WORK ORDER: Below are some records; output exactly the lines from the line with "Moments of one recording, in" to the line with "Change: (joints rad", both ends kept, and nothing more.

### DATA

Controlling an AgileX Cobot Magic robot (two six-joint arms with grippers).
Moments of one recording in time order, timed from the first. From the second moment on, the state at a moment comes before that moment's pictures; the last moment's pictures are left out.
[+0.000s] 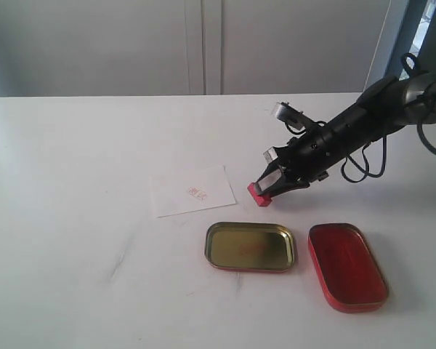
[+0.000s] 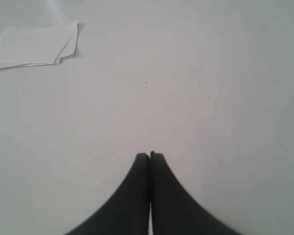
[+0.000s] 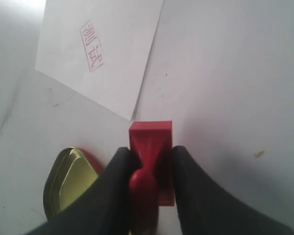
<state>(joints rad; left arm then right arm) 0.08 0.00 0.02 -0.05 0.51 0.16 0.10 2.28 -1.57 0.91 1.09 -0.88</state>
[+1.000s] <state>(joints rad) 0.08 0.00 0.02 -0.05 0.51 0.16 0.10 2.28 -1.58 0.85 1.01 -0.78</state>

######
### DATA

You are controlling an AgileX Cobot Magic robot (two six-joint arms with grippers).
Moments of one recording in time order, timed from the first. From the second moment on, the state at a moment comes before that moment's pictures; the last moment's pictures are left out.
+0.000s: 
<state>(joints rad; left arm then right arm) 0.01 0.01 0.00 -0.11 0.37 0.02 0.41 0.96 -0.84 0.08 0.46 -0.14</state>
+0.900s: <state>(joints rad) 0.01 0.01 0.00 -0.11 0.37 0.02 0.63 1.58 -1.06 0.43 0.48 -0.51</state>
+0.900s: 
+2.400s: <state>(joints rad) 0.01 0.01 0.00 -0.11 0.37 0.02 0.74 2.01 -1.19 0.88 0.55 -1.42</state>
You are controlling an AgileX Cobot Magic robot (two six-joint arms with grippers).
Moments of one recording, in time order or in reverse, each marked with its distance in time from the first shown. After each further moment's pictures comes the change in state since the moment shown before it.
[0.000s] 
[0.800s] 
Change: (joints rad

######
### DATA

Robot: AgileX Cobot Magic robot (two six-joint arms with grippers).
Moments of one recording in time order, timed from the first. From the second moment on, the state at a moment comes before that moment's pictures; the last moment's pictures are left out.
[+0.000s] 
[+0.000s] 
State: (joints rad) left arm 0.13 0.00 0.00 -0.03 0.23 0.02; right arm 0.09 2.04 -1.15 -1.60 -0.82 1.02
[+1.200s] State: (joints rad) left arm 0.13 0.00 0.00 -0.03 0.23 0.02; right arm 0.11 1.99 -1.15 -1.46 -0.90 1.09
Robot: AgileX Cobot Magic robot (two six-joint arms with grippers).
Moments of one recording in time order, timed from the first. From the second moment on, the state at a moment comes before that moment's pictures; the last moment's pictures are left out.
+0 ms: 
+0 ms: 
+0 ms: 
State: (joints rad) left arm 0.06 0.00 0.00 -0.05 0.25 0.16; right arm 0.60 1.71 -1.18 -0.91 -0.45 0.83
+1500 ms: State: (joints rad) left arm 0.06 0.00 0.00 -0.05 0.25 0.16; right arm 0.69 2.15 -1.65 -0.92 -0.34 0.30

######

RESULT:
Moments of one recording, in time order or in reverse, each marked with its distance in time from the first shown. After each further moment's pictures comes the change in state since the moment shown before it.
[0.000s] 
[0.800s] 
Change: (joints rad

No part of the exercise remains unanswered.